### Provided material ###

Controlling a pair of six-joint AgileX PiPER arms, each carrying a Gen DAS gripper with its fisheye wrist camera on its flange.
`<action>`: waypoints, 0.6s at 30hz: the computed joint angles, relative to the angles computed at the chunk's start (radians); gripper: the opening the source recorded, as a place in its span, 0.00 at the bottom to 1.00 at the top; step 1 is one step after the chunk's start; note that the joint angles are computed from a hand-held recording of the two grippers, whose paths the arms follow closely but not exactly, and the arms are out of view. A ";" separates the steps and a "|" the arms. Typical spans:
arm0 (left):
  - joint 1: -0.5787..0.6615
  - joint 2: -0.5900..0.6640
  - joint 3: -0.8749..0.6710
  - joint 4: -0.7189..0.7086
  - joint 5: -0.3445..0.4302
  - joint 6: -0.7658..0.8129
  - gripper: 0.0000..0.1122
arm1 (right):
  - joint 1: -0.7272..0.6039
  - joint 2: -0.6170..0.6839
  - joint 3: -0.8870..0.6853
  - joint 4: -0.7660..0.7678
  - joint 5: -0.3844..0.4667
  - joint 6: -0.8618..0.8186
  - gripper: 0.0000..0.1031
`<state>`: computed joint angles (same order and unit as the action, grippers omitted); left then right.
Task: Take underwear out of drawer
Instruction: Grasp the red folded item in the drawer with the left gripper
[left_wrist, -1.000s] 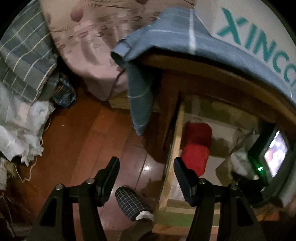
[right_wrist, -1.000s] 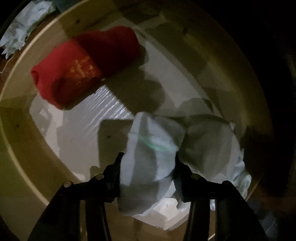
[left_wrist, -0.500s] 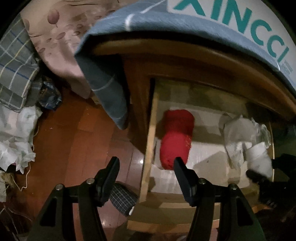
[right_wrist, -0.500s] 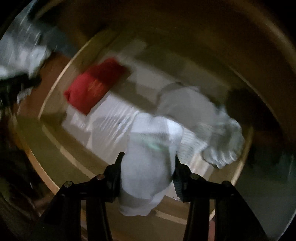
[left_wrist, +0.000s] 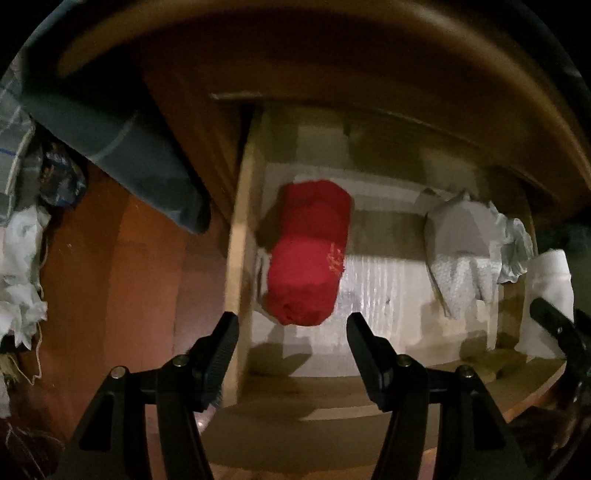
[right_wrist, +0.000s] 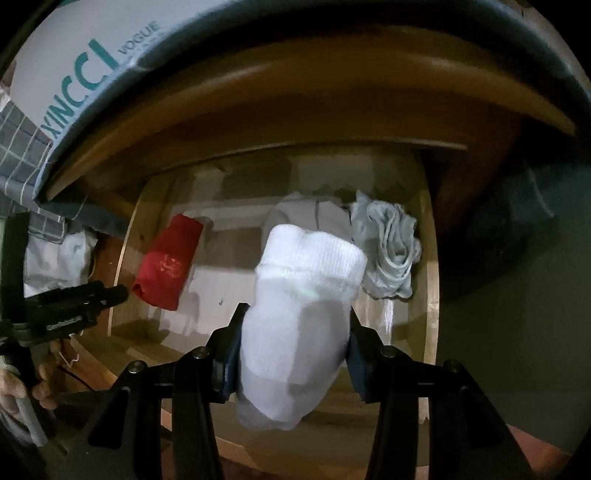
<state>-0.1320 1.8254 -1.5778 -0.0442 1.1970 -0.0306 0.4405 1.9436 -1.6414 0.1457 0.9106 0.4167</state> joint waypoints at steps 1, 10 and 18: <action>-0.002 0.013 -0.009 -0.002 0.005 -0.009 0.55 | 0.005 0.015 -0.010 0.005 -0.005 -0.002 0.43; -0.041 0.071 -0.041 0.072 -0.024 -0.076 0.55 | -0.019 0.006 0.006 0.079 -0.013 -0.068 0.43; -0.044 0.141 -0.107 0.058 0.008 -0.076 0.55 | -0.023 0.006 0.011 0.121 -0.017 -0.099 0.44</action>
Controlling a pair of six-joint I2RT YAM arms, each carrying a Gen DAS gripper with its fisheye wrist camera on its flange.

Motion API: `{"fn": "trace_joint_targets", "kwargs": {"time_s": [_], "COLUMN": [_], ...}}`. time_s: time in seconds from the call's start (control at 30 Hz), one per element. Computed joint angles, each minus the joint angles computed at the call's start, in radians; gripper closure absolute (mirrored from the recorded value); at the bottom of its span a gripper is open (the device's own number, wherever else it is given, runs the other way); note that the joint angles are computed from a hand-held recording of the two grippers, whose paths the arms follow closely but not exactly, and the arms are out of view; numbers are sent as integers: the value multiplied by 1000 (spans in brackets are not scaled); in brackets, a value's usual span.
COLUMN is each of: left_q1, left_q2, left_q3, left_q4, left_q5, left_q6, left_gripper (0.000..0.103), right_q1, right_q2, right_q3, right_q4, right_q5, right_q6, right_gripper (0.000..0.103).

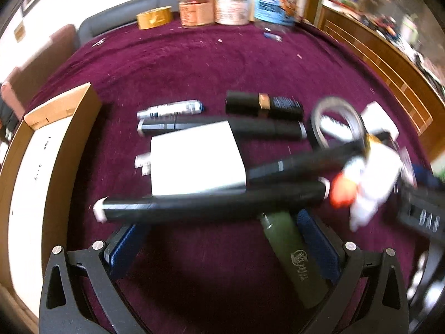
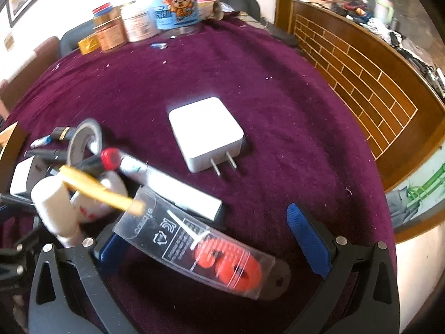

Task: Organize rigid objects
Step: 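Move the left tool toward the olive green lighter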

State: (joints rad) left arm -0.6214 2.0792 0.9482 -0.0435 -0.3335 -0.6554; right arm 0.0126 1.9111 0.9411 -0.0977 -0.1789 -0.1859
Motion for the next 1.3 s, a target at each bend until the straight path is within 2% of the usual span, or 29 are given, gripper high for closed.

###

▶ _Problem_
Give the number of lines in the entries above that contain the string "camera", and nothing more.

▶ _Completed exercise_
2